## Entries supplied

————————

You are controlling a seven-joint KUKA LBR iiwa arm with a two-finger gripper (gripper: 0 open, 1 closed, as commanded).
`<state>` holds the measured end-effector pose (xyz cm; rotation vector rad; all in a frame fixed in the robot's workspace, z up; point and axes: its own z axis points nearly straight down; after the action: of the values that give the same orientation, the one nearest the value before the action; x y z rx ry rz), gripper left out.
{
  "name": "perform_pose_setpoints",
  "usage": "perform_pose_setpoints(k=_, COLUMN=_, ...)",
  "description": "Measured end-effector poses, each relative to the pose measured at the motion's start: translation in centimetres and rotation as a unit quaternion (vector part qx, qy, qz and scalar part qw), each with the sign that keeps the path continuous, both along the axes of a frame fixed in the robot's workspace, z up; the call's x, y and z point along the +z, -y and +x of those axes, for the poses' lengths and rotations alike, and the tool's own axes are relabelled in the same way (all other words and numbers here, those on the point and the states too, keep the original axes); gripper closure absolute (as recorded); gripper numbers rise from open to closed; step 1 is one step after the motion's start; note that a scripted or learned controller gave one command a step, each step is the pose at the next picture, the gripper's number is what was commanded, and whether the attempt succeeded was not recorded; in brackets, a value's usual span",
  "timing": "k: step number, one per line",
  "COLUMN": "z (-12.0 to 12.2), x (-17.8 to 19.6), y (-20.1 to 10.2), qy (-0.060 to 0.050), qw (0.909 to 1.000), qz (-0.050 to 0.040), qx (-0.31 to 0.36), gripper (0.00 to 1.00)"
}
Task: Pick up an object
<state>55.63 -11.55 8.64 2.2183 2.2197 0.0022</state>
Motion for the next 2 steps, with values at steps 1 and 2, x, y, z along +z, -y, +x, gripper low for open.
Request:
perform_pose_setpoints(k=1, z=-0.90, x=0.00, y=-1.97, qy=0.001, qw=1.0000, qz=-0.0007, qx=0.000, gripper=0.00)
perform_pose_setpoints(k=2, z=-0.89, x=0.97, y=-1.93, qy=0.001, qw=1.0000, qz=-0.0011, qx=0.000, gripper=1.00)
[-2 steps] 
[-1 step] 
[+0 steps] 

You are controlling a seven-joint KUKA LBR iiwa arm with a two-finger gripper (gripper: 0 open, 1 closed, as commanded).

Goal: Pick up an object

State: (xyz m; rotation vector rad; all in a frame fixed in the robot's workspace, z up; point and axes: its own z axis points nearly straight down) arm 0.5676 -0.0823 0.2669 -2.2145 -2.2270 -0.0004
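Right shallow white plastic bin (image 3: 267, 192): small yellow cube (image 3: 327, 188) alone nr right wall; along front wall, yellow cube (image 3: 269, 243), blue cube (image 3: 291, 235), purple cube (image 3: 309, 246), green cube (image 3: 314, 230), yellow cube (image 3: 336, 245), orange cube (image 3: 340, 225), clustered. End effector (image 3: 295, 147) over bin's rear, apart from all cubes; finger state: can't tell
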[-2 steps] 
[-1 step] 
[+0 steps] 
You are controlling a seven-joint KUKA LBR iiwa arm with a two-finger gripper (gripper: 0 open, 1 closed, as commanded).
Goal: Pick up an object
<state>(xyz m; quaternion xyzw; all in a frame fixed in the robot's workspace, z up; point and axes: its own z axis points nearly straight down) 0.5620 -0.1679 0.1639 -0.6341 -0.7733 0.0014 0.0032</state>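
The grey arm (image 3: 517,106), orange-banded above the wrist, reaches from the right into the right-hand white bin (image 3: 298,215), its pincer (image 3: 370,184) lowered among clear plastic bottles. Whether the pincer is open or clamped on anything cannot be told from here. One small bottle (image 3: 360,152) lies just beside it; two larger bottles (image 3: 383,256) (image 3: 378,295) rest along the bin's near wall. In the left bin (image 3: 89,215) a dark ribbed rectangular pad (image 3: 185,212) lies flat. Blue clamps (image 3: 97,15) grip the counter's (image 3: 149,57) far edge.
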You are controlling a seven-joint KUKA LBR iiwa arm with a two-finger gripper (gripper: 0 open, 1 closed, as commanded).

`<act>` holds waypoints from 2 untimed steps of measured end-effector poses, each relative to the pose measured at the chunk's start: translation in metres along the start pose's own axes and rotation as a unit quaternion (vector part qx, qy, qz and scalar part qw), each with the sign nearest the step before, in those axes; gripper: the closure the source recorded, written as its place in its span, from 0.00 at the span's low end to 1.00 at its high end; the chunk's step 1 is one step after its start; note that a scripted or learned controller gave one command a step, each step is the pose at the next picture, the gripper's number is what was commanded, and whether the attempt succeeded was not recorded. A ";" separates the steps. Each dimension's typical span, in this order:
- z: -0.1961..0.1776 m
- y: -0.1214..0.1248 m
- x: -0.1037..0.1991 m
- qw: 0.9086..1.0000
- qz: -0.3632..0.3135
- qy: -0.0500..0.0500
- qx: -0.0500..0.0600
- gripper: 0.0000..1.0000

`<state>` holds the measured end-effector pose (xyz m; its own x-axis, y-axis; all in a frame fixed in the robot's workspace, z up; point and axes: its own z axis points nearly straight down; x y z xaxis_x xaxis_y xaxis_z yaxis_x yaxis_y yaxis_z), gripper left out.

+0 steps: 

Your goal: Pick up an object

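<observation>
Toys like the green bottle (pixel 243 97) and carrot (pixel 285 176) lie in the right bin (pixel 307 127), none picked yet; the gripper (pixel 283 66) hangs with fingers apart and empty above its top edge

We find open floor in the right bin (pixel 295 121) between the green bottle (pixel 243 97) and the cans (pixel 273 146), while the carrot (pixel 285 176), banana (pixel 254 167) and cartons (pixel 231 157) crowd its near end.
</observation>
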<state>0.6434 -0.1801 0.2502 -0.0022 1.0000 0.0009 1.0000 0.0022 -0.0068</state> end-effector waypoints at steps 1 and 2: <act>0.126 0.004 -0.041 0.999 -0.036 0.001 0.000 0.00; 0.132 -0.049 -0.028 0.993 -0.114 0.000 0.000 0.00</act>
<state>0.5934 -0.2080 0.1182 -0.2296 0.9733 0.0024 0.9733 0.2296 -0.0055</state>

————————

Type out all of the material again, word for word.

You are controlling a seven-joint KUKA LBR iiwa arm with a two-finger gripper (gripper: 0 open, 1 closed, as commanded).
`<state>` holds the measured end-effector pose (xyz cm; rotation vector rad; all in a frame fixed in the robot's workspace, z up; point and axes: its own z axis points nearly straight down; after the action: of the values that give the same orientation, the one nearest the value before the action; x y z rx ry rz), gripper left out.
{
  "name": "perform_pose_setpoints",
  "usage": "perform_pose_setpoints(k=_, COLUMN=_, ...)",
  "description": "Measured end-effector poses, each relative to the pose measured at the motion's start: translation in centimetres and rotation as a unit quaternion (vector part qx, qy, qz and scalar part qw), each with the sign that keeps the path continuous, both along the axes of a frame fixed in the robot's workspace, z up; the call's x, y and z point along the +z, -y and +x of those axes, for the poses' lengths and rotations alike, and the tool's own axes are relabelled in the same way (all other words and numbers here, those on the point and the states too, keep the original axes); gripper closure absolute (as recorded); gripper numbers rise from open to closed; step 1 is one step after the motion's start; note that a scripted or learned controller gave one command a step, each step is the pose at the next picture, the gripper's number is what was commanded, and whether the attempt succeeded was not recorded; in brackets, a value's usual span",
  "timing": "k: step number, one per line",
  "COLUMN": "z (-12.0 to 12.2), x (-17.8 to 19.6), y (-20.1 to 10.2), qy (-0.060 to 0.050), qw (0.909 to 1.000), qz (-0.050 to 0.040), qx (-0.31 to 0.36), gripper (0.00 to 1.00)"
}
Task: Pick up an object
<state>55.63 -11.55 8.64 2.2183 2.2197 0.0022</state>
Motion for the next 2 steps, with values at steps 1 and 2, x, y, z along +z, -y, +x, gripper low for open.
Request:
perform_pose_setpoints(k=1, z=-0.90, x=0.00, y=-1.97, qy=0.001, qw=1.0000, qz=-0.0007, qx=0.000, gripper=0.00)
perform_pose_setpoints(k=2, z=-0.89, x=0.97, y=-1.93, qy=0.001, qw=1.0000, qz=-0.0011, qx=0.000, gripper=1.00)
[-2 steps] 
[-1 step] 
[+0 steps] 

You are controlling a seven-joint KUKA LBR iiwa arm with a two-finger gripper (gripper: 0 open, 1 closed, as commanded).

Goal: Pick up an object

State: (xyz m; rotation vector rad; all in a frame fixed in the robot's workspace, z up; point and axes: its own z axis points nearly straight down) arm 0.5676 -0.0823 0.2669 -2.2145 -2.2270 -0.0004
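Right shallow white plastic bin (image 3: 267, 192): small yellow cube (image 3: 327, 188) alone nr right wall; along front wall, yellow cube (image 3: 269, 243), blue cube (image 3: 291, 235), purple cube (image 3: 309, 246), green cube (image 3: 314, 230), yellow cube (image 3: 336, 245), orange cube (image 3: 340, 225), clustered. End effector (image 3: 295, 147) over bin's rear, apart from all cubes; finger state: can't tell
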[-2 steps] 
[-1 step] 
[+0 steps] 
You are controlling a seven-joint KUKA LBR iiwa arm with a two-finger gripper (gripper: 0 open, 1 closed, as commanded).
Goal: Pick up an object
<state>(xyz m; quaternion xyzw; all in a frame fixed in the robot's workspace, z up; point and axes: its own z axis points nearly straight down) 0.5620 -0.1679 0.1639 -0.6341 -0.7733 0.0014 0.0032</state>
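The grey arm (image 3: 517,106), orange-banded above the wrist, reaches from the right into the right-hand white bin (image 3: 298,215), its pincer (image 3: 370,184) lowered among clear plastic bottles. Whether the pincer is open or clamped on anything cannot be told from here. One small bottle (image 3: 360,152) lies just beside it; two larger bottles (image 3: 383,256) (image 3: 378,295) rest along the bin's near wall. In the left bin (image 3: 89,215) a dark ribbed rectangular pad (image 3: 185,212) lies flat. Blue clamps (image 3: 97,15) grip the counter's (image 3: 149,57) far edge.
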You are controlling a seven-joint KUKA LBR iiwa arm with a two-finger gripper (gripper: 0 open, 1 closed, as commanded).

`<act>` holds waypoints from 2 untimed steps of measured end-effector poses, each relative to the pose measured at the chunk's start: translation in metres along the start pose's own axes and rotation as a unit quaternion (vector part qx, qy, qz and scalar part qw), each with the sign nearest the step before, in those axes; gripper: the closure the source recorded, written as its place in its span, from 0.00 at the span's low end to 1.00 at its high end; the chunk's step 1 is one step after its start; note that a scripted or learned controller gave one command a step, each step is the pose at the next picture, the gripper's number is what was commanded, and whether the attempt succeeded was not recorded. A ";" separates the steps. Each dimension's typical span, in this order:
- z: -0.1961..0.1776 m
- y: -0.1214..0.1248 m
- x: -0.1037..0.1991 m
- qw: 0.9086..1.0000
- qz: -0.3632..0.3135
- qy: -0.0500..0.0500
- qx: -0.0500..0.0600
- gripper: 0.0000..1.0000

`<state>` holds the measured end-effector pose (xyz m; its own x-axis, y-axis; all in a frame fixed in the robot's workspace, z up; point and axes: its own z axis points nearly straight down; x y z xaxis_x xaxis_y xaxis_z yaxis_x yaxis_y yaxis_z), gripper left out.

+0 steps: 

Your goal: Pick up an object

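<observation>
Toys like the green bottle (pixel 243 97) and carrot (pixel 285 176) lie in the right bin (pixel 307 127), none picked yet; the gripper (pixel 283 66) hangs with fingers apart and empty above its top edge

We find open floor in the right bin (pixel 295 121) between the green bottle (pixel 243 97) and the cans (pixel 273 146), while the carrot (pixel 285 176), banana (pixel 254 167) and cartons (pixel 231 157) crowd its near end.
</observation>
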<state>0.6434 -0.1801 0.2502 -0.0022 1.0000 0.0009 1.0000 0.0022 -0.0068</state> end-effector waypoints at steps 1 and 2: <act>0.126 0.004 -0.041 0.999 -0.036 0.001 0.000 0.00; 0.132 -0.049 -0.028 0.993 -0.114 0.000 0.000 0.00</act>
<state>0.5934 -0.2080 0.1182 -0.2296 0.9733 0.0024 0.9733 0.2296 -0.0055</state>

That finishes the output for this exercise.